В тысяча девятьсот сорок четвертом году связь с «Фиалкой» прекратилась. Пропали без вести агенты-связники Шредер, Зандберг...

...Третий рейх перестал существовать. Казалось, на «Фиалке» можно было поставить крест...

Приглушенно, с мягкими переливами, пробили старинные стенные часы. Штреземанн открыл глаза, потянулся. Заперев и поставив под сигнализацию сейфы, проверил перед зеркалом состояние своего туалета и четкой, размеренной походкой направился к выходу. Настало время ехать к шефу.

5

— Если не ошибаюсь, вы предпочитаете болгарские? Закуривайте, пожалуйста, Анатолий Степанович, — подполковник Климов придвинул инженеру Шушарину пачку сигарет «Родопи». — И очень прошу рассказать поподробнее. Для нас могут оказаться важными самые мелкие детали.

— Я, Алексей Петрович, не детектив, может, чего и не усмотрел, не взыщите. Все ваши инструкции я выполнил в точности, хотя не скрою, поначалу роль этакого Дон-Жуана, как говорится «с ходу влюбившегося» в первую встреченную нами в НИИ женщину, давалась мне нелегко. Опыта, понимаете, не хватало, да и систему Станиславского я не изучал. Недосуг было. Все точными науками занимался. Кстати, эта лаборантка Леночка, через которую я информировал Евгения Андреевича о текущих делах, она... э... действительно незамужняя?

— Почему это вас интересует, Анатолий Степанович?

— Ну, я думаю, военной тайны здесь нет. А девушка очень симпатичная.

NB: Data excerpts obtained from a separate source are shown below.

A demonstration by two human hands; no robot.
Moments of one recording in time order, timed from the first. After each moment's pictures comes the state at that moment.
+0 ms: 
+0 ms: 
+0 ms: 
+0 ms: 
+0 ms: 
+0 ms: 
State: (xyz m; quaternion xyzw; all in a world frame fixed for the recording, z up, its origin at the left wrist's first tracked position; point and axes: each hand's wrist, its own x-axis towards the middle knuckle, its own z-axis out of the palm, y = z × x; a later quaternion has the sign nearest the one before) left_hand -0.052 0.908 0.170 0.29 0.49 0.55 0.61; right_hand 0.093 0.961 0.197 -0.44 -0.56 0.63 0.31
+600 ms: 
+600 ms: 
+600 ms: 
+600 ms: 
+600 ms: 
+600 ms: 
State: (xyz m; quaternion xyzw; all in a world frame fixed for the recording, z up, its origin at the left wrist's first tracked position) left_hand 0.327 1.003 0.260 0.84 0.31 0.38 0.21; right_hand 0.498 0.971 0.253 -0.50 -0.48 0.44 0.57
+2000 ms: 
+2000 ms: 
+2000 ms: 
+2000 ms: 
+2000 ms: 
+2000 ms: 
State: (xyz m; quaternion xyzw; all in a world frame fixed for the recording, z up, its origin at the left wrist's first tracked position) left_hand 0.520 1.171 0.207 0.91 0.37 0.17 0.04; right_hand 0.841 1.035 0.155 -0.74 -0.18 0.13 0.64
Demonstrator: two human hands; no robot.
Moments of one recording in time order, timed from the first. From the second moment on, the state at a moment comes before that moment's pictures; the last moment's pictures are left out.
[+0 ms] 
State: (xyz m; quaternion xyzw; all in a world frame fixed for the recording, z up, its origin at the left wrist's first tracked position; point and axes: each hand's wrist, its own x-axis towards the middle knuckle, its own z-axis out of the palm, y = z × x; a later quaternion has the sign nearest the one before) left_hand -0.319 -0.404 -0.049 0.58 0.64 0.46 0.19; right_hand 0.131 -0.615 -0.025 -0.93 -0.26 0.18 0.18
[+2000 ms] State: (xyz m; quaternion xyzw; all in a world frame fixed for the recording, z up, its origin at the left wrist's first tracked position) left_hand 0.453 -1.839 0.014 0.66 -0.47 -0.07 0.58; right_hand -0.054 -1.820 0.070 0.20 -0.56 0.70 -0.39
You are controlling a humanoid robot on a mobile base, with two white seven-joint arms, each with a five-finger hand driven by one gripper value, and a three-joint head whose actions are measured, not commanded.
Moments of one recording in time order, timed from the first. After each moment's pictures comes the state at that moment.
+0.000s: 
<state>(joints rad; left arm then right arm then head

И умна... Не предполагал наличия у женщин таких способностей к аналитическому мышлению.

— Действительно незамужняя, — улыбнулся Алексей Петрович. — И все, что она вам о себе рассказывала — тоже соответствует действительности. Вас никто не собирался вводить в заблуждение.

— Да, да. Понимаю. Это была моя задача — ввести в заблуждение Федора Семеновича. С этим, полагаю, я справился. Сырмолотов — не химик. Во всяком случае не крупный специалист в этой области. Уверен, он до сих пор находится в убеждении, что держал в руках подлинные материалы с химическими формулами нового ракетного топлива, сведениями о способах применения катализаторов и... итоговыми выкладками об эффективности этого горючего. Должен сказать, что если данные действительно попадут на Запад, там надолго запутаются в решении проблемы.

— Анатолий Степанович, вы не будете против записи вашего рассказа на пленку?